We’re running unattended RPA bots in Pega Cloud for batch invoice processing, but they consistently timeout after 30 minutes during large batch runs (500+ invoices). The bot connects to our SAP system via REST API to pull invoice data, validates against our database, then posts results back.
I’ve checked the session timeout settings in our cloud instance, and they’re set to 60 minutes. The connection pool appears healthy with maxActive=50, but I’m wondering if there’s a heartbeat or keep-alive configuration I’m missing.
Current runtime config:
rpa.session.timeout=3600
rpa.batch.size=500
connection.pool.maxIdle=20
connection.pool.maxWait=30000
The bot runs fine for smaller batches (under 200 records), but anything larger fails with “Session expired” errors. Has anyone dealt with batch chunking strategies or connection pool tuning for long-running cloud RPA scenarios?

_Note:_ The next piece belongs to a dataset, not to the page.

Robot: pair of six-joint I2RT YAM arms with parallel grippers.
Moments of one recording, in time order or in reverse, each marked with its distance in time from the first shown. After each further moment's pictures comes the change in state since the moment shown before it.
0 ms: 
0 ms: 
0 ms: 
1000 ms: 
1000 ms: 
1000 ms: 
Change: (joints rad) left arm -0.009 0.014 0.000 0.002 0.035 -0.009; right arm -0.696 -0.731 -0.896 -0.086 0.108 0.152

Here’s a comprehensive solution that addresses all the timeout issues in cloud RPA deployments:
1. Session Timeout Configuration
Your application-level timeout is correct at 60 minutes, but you need to configure the cloud infrastructure timeout. Work with Pega Cloud support to increase the API gateway timeout to at least 90 minutes, or better yet, implement a session refresh pattern.
2. Batch Chunking Strategy
Restructure your bot to process in manageable chunks with explicit session management:
// Pseudocode - Batch processing with session refresh:
1. Split 500 invoices into chunks of 100
2. For each chunk:
a. Process records with SAP REST calls
b. Commit transaction to database
c. Send heartbeat ping to maintain session
d. Log checkpoint for resume capability
3. If timeout occurs, resume from last checkpoint
3. Connection Pool Tuning
Update your connection pool configuration for cloud reliability:
connection.pool.maxActive=50
connection.pool.maxIdle=25
connection.pool.maxWait=60000
connection.pool.testOnBorrow=true
connection.pool.validationQuery=SELECT 1
The key changes: increased maxWait for cloud latency, added connection validation to prevent using stale connections, and balanced maxIdle to maintain ready connections without resource waste.

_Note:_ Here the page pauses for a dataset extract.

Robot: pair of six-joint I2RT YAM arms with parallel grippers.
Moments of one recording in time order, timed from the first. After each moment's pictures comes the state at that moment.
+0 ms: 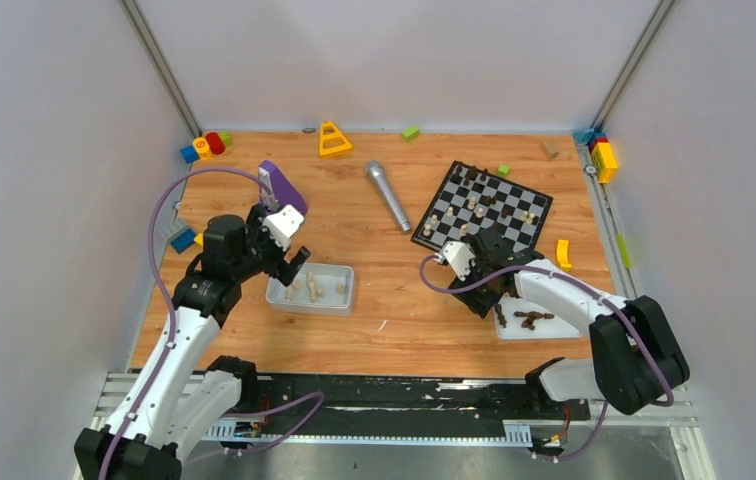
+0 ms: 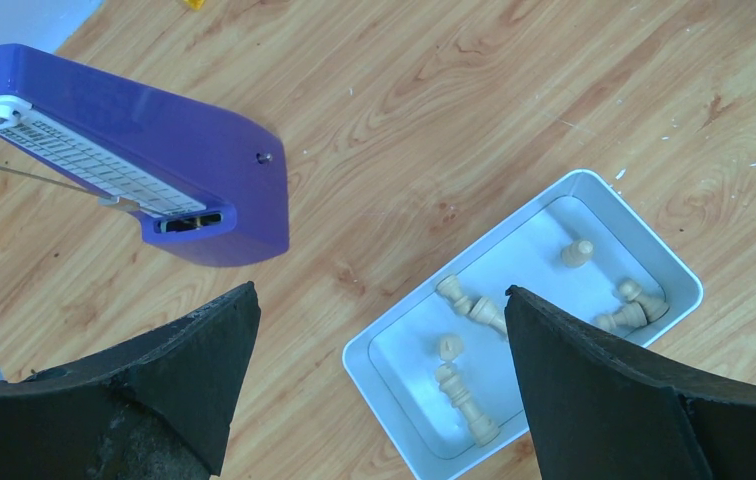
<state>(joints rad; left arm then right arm) -0.22 0.80 0.71 -0.41 0.31 0.46 0.48 1.34 0.71 -0.58 -0.07 -0.47</state>
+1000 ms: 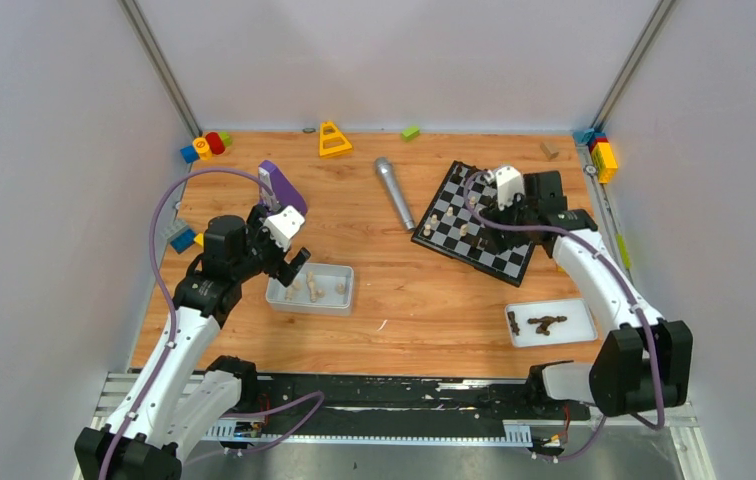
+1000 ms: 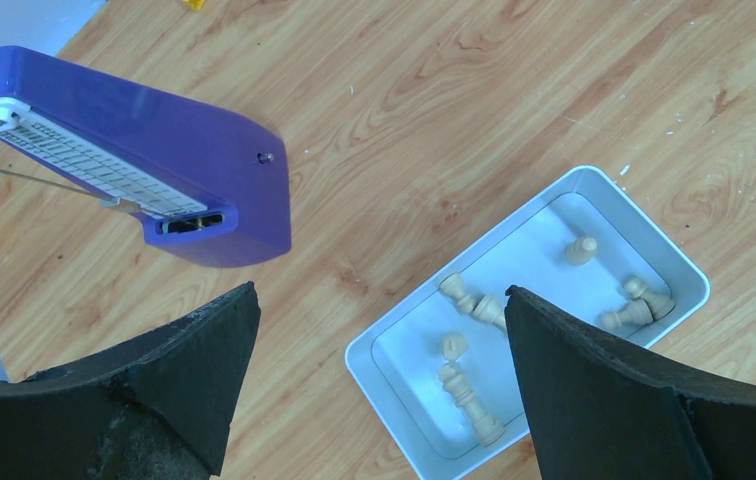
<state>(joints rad) -0.22 0.80 0.70 -0.40 0.31 0.48 0.17 1.28 1.00 -0.62 -0.15 -0.39</state>
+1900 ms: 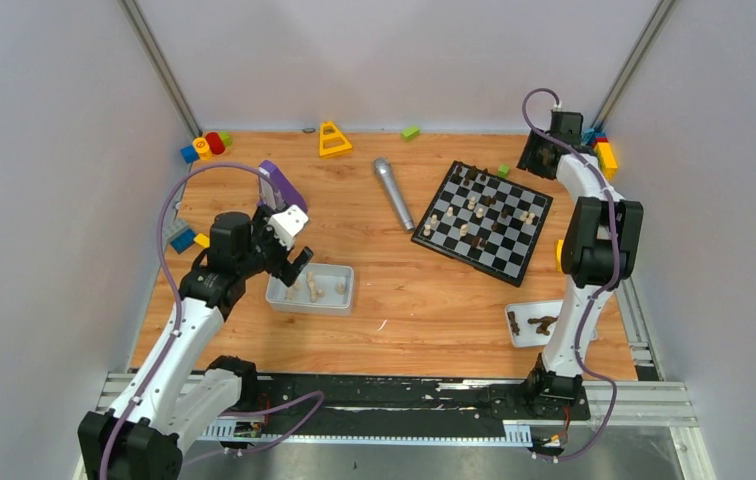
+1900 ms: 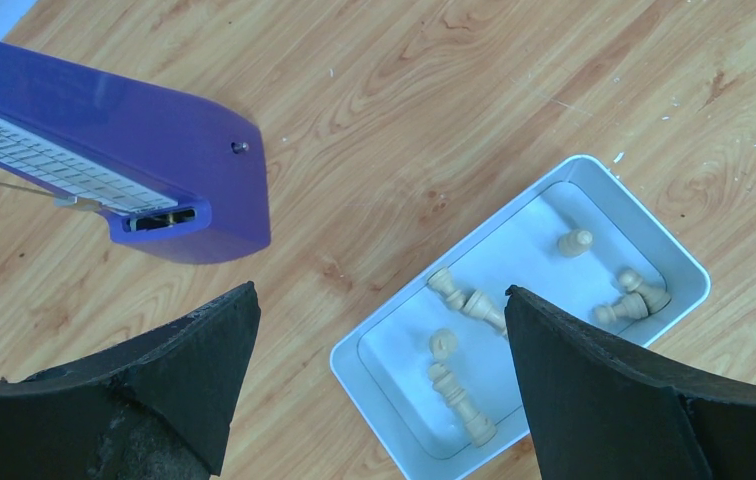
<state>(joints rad) -0.22 0.86 0.70 -0.40 0.33 0.48 -0.12 2.09 1.70 -0.35 -0.06 0.24</state>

4. Heartbeat Interval Adjustment
Implement an active heartbeat mechanism that runs every 5 minutes during processing. This keeps both your Pega session and SAP connection alive. You can use a simple REST call to a lightweight Pega endpoint or a database ping query.
Additional Recommendations:
- Implement exponential backoff retry logic for SAP API calls
- Add comprehensive logging at chunk boundaries for troubleshooting
- Monitor cloud resource utilization - CPU/memory spikes can cause unexpected timeouts
- Consider using Pega’s queue management for better batch orchestration
With these changes, your bot should handle 500+ record batches reliably in the cloud environment. The chunking strategy provides natural breakpoints, the connection pool tuning handles cloud latency, and the heartbeat mechanism prevents premature session expiration.

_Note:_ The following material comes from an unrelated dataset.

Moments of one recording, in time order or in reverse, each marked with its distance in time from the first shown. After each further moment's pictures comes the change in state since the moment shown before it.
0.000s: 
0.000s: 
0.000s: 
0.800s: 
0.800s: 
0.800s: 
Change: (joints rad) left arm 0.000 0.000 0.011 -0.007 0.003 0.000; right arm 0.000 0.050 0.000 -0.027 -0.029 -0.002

Check your heartbeat interval settings. For unattended bots in cloud environments, you need an active heartbeat mechanism to keep the session alive during long processing runs. The default heartbeat might be too infrequent for your use case. Also verify that your SAP connection isn’t timing out independently - SAP has its own connection timeout settings that might be interfering.
Thanks for the suggestions. I checked the API gateway settings through Pega Cloud support - you’re right, there’s a 35-minute timeout at that level. I’m going to implement batch chunking, but I’m not clear on the best way to structure this. Should I create separate bot executions for each chunk, or handle the chunking logic within a single bot run with periodic reconnections?